• ASSIGNMENT: All lines in the records that carry the string "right" are to be shown.

• INFORMATION:

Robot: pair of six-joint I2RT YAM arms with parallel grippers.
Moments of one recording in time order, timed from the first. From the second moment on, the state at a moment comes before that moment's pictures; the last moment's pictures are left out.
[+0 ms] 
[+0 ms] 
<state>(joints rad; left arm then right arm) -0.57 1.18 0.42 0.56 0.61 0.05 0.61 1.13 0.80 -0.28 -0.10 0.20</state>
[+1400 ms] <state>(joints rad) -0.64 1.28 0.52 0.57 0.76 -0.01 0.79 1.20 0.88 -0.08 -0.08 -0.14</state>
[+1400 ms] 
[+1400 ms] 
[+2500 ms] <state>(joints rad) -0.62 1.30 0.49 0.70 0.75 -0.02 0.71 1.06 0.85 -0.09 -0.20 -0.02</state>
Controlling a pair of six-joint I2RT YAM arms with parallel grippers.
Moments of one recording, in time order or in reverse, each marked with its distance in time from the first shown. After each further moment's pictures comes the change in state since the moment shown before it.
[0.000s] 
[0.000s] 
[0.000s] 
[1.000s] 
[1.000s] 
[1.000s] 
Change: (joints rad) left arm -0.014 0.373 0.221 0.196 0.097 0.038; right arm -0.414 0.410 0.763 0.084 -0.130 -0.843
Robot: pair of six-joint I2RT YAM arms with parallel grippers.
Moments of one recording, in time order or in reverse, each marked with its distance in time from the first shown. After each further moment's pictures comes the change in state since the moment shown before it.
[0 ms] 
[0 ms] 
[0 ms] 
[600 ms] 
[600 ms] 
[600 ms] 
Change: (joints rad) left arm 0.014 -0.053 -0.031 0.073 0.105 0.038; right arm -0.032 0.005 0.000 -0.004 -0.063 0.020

• EXPECTED ANSWER:
<state>(joints rad; left arm then right arm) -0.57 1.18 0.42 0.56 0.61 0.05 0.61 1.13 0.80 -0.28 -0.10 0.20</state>
Change: (joints rad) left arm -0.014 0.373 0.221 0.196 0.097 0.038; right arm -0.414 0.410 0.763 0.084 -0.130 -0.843
Change: (joints rad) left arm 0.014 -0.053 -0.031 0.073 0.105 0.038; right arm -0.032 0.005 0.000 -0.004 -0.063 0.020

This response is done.